What would be the correct talking/specification environment for this. I suppose here we are approving/disapproving the json workaround. For me that's fine if it is in the MNE reserved area. This question applies also the other restrictions in the format. It would be good to collect list of those so that it would be possible to evaluate if there is a good way to change FIFF of should there be some entirely different way to go. In the same arena we probably should discuss also how to handle the different profiles of fiff usage. Currently specifying that one supports a particular version is bit fuzzy. Whether it means the Megin spec, or the extended one. Starts to resemble DICOM.

larsoner commented 3 years ago

What would be the correct talking/specification environment for this.
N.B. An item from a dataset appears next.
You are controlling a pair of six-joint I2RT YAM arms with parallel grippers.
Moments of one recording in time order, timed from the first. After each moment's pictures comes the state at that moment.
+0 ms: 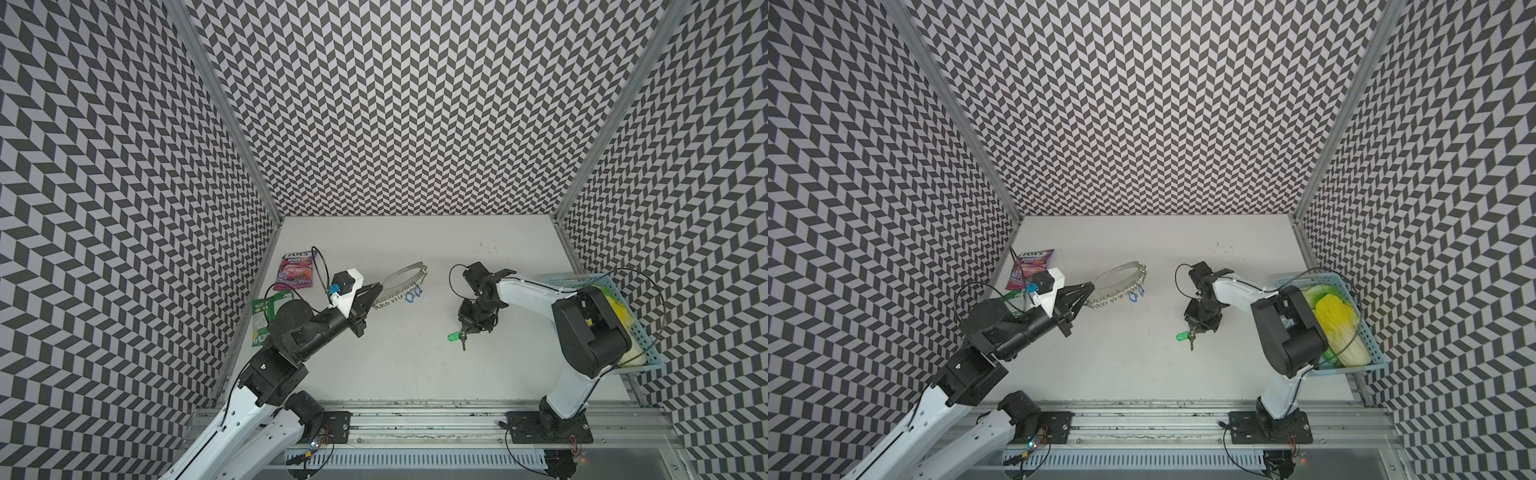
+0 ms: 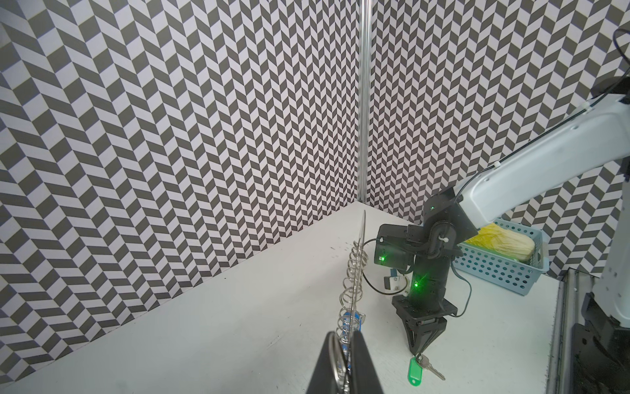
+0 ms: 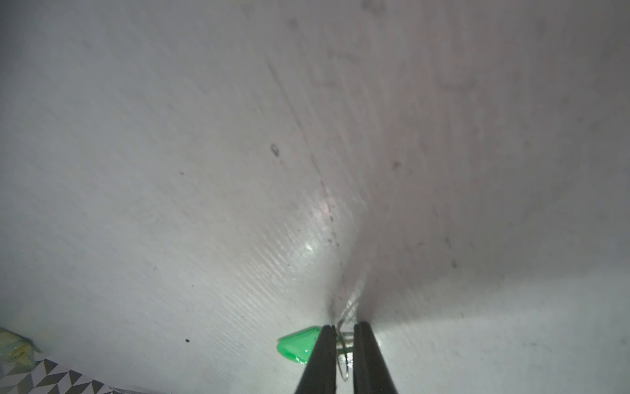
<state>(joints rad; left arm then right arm) -0.61 0.59 0.74 -0.17 0.21 0.03 0.45 1.78 1.07 -0.80 -0.31 0.90</state>
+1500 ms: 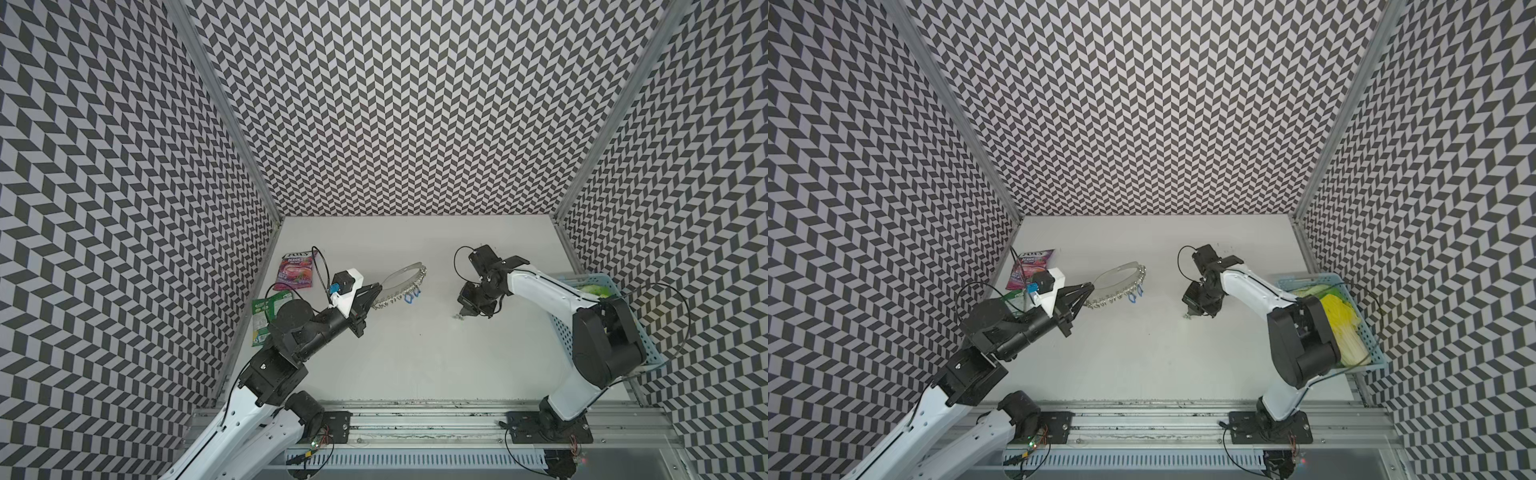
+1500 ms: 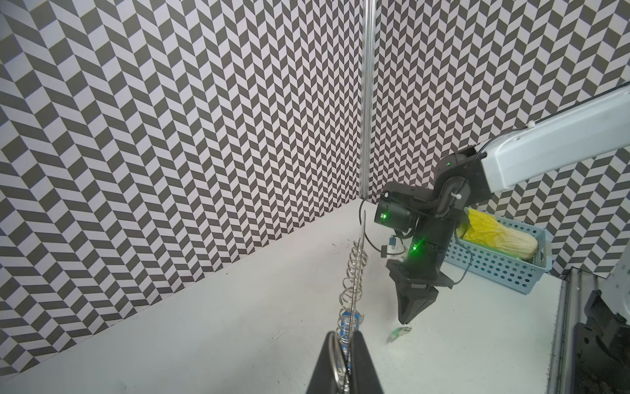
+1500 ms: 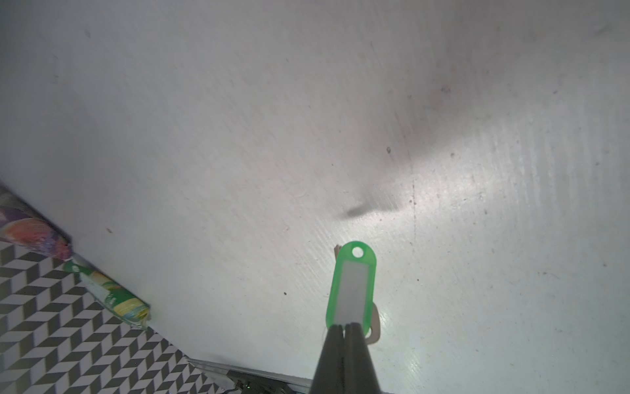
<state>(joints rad) -0.61 0.59 0.74 -0.18 0.21 0.03 0.40 1.68 1.22 -0.89 -0.36 0.98</state>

I opened a PR that is an alternative to / supersedes this one: https://github.com/mne-tools/fiff-constants/pull/33. Let's discuss there as people on GitHub can leave comments directly on the code in line, comment on the diff, etc. If we merge that PR we'll close this JSON band-aid one as it's redundant and a less good solution.

Do we have the Manual somewhere in github, or only the tag directory text file

Just text -- let's discuss further in https://github.com/mne-tools/fiff-constants/issues/31, it would be great to have the build automated.

This question applies also the other restrictions in the format. It would be good to collect list of those so that it would be possible to evaluate if there is a good way to change FIFF of should there be some entirely different way to go.

Opened an issue to discuss as people have ideas: https://github.com/mne-tools/fiff-constants/issues/30

larsoner commented 3 years ago

Closing this as we hopefully won't need it!